Children with Dravet Syndrome and other forms of epilepsy that do not respond to existing drugs are receiving treatment with the drug Epidiolex which is being tested.

According to its manufacturer, GW Pharmaceuticals, most of the 60 children in the trials so far had seen the frequency of both ''drop'' and convulsive seizures fall.
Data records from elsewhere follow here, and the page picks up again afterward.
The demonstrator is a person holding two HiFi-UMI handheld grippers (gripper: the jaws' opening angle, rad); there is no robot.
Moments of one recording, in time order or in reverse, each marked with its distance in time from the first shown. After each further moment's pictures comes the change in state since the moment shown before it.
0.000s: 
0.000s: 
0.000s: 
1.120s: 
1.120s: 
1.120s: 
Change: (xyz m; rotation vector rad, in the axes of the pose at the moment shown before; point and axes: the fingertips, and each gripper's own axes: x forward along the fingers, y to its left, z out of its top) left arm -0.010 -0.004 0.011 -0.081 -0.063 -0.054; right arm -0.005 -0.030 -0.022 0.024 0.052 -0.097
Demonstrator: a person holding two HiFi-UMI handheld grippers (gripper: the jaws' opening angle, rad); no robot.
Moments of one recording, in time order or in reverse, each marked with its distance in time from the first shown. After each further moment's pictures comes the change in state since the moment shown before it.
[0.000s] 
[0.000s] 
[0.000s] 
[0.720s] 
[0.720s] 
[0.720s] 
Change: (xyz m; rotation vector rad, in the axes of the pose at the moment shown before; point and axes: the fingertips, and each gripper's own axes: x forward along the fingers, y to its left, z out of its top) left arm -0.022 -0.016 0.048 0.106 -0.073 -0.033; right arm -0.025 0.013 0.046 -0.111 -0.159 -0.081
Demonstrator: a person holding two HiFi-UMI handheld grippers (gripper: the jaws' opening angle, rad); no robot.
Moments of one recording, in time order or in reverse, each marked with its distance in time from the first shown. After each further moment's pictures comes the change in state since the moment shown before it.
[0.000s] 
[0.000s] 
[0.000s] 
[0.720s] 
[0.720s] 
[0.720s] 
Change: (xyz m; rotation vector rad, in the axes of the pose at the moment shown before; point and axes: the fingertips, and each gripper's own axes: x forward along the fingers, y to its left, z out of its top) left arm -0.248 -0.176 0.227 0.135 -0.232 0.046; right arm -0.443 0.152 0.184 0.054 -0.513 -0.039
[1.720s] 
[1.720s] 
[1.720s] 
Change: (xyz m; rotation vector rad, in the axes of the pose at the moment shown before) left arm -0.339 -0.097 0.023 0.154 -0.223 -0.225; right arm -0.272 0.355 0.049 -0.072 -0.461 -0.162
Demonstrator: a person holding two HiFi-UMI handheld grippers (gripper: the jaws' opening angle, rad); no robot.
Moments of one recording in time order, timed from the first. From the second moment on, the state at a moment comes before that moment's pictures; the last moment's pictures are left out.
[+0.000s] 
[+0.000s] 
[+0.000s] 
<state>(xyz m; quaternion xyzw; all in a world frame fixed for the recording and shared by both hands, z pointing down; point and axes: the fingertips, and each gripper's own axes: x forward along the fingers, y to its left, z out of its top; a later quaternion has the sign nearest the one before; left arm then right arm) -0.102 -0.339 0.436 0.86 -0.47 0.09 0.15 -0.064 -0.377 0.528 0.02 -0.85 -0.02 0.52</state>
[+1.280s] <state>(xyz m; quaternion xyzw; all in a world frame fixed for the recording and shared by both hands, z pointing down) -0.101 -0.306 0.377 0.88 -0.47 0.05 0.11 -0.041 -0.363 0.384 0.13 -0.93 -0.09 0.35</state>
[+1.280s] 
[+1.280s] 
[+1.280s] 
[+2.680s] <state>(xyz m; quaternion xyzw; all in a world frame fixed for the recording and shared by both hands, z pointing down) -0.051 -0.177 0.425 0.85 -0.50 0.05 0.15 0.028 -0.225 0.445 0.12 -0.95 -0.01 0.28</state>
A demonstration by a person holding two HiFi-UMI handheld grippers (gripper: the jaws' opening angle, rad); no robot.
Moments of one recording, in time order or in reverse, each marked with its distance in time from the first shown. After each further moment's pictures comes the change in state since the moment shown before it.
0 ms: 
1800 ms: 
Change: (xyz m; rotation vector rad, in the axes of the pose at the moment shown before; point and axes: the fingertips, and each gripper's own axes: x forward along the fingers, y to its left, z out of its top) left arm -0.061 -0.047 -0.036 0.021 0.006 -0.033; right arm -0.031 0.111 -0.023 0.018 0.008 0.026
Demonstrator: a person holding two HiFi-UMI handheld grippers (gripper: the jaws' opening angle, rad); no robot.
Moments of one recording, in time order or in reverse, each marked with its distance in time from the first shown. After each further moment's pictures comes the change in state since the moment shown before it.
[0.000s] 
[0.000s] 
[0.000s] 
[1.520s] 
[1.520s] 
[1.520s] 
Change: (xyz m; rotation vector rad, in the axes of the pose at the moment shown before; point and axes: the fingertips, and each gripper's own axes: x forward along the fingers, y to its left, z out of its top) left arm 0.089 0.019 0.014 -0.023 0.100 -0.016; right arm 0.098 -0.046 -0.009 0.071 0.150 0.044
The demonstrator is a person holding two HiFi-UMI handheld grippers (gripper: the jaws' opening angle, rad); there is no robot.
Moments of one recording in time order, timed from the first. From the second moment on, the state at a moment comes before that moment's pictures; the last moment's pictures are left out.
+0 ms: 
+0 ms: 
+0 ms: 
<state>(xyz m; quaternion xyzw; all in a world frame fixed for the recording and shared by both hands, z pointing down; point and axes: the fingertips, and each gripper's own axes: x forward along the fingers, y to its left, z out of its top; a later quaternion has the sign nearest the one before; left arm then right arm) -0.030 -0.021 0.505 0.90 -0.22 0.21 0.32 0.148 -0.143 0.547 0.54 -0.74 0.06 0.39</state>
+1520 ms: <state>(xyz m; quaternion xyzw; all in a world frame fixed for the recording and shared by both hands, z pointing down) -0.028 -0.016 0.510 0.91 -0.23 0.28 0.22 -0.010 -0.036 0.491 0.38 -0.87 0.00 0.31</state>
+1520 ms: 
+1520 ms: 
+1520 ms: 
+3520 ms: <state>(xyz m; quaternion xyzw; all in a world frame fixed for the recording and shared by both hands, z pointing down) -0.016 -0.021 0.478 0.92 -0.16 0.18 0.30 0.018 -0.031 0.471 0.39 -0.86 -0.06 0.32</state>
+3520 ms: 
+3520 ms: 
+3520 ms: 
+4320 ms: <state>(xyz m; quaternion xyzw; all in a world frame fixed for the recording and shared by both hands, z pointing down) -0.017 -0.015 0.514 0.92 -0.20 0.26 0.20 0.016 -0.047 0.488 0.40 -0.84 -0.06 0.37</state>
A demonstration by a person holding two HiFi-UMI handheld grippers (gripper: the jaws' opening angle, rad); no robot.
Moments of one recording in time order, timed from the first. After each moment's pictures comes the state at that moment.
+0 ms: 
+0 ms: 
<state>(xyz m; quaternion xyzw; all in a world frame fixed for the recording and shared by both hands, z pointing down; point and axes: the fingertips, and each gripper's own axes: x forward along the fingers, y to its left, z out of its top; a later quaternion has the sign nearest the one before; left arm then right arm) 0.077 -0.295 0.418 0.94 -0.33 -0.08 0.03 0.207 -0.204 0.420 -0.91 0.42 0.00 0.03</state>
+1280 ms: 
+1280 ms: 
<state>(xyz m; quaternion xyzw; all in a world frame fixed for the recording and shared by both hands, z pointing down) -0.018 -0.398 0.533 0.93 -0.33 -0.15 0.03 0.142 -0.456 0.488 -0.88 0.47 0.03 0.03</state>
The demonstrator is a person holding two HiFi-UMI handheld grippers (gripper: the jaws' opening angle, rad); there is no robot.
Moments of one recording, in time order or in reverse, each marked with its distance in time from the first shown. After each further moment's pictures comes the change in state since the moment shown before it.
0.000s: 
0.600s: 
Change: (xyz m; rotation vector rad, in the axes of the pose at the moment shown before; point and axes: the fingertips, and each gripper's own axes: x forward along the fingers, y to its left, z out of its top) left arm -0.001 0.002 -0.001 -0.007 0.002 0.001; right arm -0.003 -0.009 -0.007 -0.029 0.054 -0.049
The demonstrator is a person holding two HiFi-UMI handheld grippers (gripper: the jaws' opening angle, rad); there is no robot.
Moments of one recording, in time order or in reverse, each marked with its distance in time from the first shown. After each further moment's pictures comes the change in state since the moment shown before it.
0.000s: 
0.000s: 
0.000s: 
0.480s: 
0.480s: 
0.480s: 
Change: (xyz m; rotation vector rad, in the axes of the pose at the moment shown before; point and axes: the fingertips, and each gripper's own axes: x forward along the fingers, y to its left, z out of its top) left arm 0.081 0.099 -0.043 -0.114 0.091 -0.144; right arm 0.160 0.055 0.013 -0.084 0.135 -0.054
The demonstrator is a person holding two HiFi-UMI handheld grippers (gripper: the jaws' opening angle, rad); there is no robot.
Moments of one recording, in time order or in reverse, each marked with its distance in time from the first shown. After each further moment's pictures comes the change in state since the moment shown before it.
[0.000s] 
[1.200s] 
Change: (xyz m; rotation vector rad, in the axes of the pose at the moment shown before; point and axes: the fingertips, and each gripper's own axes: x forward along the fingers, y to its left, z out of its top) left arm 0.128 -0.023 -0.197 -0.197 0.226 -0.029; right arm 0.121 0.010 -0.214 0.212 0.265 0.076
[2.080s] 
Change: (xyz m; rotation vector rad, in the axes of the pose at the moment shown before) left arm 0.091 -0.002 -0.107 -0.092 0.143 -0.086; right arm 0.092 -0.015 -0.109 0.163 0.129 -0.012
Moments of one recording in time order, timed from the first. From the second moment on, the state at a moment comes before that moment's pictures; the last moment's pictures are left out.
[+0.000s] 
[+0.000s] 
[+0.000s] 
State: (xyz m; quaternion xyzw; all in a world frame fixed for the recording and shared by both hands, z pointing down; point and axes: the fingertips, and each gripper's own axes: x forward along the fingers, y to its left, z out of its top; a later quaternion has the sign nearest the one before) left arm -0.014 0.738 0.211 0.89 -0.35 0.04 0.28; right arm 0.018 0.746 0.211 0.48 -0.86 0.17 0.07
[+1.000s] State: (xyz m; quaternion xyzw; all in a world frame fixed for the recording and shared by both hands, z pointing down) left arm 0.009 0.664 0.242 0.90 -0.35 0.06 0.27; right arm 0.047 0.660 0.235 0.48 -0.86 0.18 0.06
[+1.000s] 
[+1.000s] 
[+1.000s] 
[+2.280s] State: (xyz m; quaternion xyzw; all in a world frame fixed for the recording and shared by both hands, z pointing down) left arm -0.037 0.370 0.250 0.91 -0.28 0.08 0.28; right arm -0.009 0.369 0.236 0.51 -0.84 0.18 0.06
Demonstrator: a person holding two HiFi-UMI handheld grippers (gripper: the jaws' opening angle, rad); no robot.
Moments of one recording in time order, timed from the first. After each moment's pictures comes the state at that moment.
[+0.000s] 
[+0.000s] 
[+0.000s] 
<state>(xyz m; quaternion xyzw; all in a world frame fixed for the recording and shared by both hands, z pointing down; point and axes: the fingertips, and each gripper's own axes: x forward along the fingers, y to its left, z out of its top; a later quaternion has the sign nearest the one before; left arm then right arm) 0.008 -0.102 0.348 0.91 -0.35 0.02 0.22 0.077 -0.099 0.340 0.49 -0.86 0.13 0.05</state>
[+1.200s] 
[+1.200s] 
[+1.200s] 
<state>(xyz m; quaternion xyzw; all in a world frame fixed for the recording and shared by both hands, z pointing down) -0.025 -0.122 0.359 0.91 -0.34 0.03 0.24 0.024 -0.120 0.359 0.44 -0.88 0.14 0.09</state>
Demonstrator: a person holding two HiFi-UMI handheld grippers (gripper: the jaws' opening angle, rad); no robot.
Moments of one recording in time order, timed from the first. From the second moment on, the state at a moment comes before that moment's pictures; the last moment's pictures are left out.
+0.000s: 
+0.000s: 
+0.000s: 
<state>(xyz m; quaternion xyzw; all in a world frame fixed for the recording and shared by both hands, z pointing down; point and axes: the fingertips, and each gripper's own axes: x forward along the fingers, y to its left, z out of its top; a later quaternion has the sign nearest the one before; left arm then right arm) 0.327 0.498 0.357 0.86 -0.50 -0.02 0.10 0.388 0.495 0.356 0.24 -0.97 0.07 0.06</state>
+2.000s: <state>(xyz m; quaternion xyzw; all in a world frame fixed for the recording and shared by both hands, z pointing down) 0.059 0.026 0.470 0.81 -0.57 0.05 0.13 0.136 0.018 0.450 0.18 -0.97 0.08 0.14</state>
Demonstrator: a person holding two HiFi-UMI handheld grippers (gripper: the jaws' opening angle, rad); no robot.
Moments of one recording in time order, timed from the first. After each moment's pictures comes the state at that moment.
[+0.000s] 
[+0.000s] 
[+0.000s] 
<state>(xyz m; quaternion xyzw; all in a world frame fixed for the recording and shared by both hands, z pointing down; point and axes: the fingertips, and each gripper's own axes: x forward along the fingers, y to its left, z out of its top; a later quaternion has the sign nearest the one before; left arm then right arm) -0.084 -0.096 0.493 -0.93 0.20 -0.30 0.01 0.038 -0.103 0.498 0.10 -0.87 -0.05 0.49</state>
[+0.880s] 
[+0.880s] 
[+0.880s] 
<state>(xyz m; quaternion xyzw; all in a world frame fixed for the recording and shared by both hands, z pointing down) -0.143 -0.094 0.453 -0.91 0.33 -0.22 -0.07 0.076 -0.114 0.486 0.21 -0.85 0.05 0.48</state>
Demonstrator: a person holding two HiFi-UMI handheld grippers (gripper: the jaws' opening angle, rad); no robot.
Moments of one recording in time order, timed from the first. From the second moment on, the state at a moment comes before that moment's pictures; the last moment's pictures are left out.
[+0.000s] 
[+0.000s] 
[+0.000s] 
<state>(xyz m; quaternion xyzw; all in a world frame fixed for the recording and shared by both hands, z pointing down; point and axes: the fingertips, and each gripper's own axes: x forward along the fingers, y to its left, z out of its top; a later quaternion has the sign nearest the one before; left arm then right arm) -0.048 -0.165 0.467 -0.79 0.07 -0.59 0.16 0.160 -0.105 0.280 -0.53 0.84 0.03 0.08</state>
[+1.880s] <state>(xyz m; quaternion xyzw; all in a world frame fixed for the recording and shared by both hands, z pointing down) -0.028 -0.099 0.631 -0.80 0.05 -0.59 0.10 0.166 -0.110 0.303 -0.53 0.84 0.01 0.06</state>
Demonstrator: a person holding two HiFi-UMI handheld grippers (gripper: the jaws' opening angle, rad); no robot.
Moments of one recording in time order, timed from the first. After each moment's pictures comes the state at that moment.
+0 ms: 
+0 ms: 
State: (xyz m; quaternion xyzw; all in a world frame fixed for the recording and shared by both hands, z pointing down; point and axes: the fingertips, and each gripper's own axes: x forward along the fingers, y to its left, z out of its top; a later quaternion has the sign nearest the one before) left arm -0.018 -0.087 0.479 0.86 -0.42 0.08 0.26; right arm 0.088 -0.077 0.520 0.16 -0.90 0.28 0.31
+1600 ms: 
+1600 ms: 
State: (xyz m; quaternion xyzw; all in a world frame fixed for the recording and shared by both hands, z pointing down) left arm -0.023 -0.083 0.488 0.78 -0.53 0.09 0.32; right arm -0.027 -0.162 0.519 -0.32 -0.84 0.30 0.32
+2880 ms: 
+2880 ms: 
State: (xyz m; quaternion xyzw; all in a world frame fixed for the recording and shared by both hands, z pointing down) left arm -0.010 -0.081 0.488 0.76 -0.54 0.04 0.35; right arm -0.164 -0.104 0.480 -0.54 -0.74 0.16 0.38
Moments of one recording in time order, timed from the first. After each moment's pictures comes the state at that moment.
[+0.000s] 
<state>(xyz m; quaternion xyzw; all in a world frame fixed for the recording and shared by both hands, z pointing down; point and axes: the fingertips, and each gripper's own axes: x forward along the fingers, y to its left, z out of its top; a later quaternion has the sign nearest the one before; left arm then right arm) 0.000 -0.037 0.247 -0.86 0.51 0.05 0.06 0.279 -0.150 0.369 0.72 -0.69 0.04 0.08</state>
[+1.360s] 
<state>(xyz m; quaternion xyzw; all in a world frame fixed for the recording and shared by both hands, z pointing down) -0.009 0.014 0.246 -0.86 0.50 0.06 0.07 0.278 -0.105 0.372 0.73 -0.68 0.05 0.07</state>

Somnolence and fatigue were the most common side effects that manifested in a fifth and tenth of the patients respectively.

According to Dr Elizabeth Thiele, director of the Pediatric Epilepsy Program at Massachusetts General Hospital, she was ''very encouraged'' by the preliminary results.

She added, she believed that Epidiolex had the potential to be an important advance in treatment for these treatment-resistant children and it would likely have a significant role as a future therapy.

The drug, which is free from any intoxicating effects, is a liquid made of a purified cannabidiol extracted from marijuana plants grown under licence at a secret location in the UK.

After the US Food and Drug Administration fast-tracked the drug's status to allow the trials earlier this year,  placebo-controlled clinical trials for Dravet Syndrome and Lennox-Gastaut Syndrome are set to start, The Telegraph reported.

Epidiolex, has reduced seizure frequency by a half to three-quarters, on average, in a small group of children with a debilitating form of epilepsy known as Dravet Syndrome.

Similar results were seen in children with so-called "drop seizures" - those in which the patient fell to the ground due to a loss in muscle tone.

The medicine had been tested in 151 patients across the US after the US medicines regulator granted British drug maker GW Pharmaceuticals special permission to supply it to children in particular hospitals. The company had however only seen the results in 58 of these patients since data on the remaining children had not yet been released by the doctors.

The patients included 12 with Dravet Syndrome, 12 with drop seizures and 34 with other types of difficult-to-treat epilepsy.